Page:Gautier - Lucienne, Calmann Lévy, 1877.djvu/240

Le texte de cette page a été corrigé et est conforme au fac-similé.

— Alors, permettez-moi de vous dire que votre clairvoyance ne m’est nullement prouvée.

— Mademoiselle Perrault est bien jolie, elle a dû être tentée souvent, dit Félix avec un soupir.
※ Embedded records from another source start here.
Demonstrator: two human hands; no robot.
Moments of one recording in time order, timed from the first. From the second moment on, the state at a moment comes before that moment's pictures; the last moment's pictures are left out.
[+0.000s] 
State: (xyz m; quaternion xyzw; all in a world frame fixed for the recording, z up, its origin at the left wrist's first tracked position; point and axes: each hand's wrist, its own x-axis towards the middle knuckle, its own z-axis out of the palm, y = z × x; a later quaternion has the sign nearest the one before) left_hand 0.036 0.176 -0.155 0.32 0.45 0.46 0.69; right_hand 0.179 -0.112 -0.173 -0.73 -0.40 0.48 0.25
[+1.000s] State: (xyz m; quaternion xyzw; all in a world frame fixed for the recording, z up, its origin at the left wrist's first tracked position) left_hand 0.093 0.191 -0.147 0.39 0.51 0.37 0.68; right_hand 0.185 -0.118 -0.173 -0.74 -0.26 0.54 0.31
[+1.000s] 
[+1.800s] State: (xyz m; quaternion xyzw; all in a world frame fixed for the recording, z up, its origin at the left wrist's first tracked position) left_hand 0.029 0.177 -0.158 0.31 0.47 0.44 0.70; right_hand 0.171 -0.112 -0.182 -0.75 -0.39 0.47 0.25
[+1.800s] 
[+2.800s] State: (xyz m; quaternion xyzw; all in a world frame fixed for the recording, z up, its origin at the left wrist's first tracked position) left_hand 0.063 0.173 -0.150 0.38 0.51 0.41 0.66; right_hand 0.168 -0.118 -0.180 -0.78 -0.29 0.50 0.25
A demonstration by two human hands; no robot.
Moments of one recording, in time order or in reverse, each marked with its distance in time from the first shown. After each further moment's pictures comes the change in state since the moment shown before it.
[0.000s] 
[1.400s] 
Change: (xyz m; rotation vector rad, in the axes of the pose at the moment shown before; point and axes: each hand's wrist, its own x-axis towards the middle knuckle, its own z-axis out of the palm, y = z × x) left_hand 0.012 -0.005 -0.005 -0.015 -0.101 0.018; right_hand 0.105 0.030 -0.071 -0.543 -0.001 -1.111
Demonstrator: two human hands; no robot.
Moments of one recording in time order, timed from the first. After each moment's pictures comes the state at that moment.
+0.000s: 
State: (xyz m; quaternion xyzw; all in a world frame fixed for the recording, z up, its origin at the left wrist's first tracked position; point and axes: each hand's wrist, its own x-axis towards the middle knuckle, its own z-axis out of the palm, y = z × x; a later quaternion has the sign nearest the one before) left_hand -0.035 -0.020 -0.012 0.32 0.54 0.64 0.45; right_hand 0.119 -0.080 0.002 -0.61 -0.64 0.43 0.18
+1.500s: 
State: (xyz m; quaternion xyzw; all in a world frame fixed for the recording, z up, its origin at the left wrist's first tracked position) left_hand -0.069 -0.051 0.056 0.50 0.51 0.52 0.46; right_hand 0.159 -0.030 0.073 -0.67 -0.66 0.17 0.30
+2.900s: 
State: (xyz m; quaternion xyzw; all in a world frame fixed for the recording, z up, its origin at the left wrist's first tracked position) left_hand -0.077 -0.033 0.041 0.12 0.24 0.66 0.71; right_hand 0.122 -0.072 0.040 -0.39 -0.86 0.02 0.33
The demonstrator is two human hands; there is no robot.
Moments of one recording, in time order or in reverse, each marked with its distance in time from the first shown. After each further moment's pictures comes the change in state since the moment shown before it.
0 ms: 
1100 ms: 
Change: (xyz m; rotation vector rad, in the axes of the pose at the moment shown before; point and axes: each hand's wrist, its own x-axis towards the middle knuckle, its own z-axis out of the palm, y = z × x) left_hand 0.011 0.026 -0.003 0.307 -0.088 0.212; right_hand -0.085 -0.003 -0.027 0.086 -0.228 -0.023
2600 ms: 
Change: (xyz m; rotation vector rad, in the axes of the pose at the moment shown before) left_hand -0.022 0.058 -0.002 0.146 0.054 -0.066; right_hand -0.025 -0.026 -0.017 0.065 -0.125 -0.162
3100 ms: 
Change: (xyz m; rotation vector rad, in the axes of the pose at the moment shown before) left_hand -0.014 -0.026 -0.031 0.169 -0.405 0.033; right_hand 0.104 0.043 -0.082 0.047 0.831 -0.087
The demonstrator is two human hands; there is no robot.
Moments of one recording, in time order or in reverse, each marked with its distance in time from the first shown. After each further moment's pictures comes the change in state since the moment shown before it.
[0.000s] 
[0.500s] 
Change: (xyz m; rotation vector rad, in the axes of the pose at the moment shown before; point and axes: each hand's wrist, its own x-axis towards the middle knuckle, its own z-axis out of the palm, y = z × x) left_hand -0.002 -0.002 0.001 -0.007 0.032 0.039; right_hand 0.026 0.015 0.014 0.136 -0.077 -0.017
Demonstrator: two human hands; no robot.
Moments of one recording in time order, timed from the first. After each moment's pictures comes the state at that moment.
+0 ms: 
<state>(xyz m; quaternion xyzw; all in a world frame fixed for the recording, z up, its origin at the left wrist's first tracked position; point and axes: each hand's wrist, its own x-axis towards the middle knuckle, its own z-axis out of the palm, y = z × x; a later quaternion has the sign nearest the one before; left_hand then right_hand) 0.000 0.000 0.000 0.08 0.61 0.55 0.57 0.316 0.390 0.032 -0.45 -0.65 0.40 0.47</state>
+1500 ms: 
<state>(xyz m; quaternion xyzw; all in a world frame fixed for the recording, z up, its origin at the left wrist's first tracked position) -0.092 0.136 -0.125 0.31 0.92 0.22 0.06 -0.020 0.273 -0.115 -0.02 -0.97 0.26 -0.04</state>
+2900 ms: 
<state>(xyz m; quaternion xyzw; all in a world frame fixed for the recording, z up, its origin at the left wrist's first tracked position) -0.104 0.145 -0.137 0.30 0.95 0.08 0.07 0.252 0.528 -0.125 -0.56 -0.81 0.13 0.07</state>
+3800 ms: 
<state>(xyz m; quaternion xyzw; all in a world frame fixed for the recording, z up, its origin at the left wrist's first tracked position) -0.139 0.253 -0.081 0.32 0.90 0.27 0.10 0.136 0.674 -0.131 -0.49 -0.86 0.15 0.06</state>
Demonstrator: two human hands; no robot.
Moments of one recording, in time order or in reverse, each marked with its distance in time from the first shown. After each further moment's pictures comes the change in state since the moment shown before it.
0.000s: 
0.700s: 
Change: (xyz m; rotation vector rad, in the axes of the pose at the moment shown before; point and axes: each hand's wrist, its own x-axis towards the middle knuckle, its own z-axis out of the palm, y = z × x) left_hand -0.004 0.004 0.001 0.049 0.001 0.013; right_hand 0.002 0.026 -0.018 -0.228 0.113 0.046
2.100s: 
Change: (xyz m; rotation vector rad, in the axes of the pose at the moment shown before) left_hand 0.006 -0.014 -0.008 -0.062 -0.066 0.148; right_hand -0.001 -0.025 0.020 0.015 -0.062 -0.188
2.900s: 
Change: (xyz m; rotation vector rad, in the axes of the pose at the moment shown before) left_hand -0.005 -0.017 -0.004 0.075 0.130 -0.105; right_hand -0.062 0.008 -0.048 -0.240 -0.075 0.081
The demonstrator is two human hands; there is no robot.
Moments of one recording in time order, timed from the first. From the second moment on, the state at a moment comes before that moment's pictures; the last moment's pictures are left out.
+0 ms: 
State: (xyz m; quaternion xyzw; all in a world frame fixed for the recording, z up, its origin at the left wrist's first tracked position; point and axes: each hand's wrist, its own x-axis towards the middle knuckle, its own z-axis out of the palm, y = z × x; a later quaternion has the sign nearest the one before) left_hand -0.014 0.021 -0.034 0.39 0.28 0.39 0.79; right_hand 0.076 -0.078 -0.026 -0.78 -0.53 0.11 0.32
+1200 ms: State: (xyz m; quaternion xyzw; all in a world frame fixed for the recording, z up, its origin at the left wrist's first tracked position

Je ne puis me défendre de croire que le docteur a raison.

— Dieu ! que les hommes sont méchants ! s’écria madame Dumont ; vous ne pouvez pas laisser une pauvre inconnue tranquille, au lieu de faire sur son compte toutes ces suppositions outrageantes.

— On ne suppose jamais que le mal ! dit Max d’une voix flûtée.

— C’est amusant de déchiffrer des énigmes, dit madame Maton.

— Le mot de l’énigme, je l’ai dit, s’écria le docteur. Cette jeune fille a été chassée de sa famille, abandonnée par son amant, et son enfant est en nourrice en Bourgogne.

C’est au moment où l’on rendait contre elle ce verdict, que Lucienne agita la sonnette.

Une femme de chambre vint annoncer à demi-voix l’arrivée de Lucienne à madame Maton.

— Faites-la entrer, dit madame Maton vivement, mais à voix basse.

Lucienne, qui ne s’attendait pas à être introduite au milieu d’une réunion, s’arrêta un instant un peu indécise sur la porte, regardant ce grand salon blanc et or, aux murs nus, au parquet luisant, et ces personnages dont les mains seules étaient éclairées, sous les abat-jour qui recouvraient les lampes.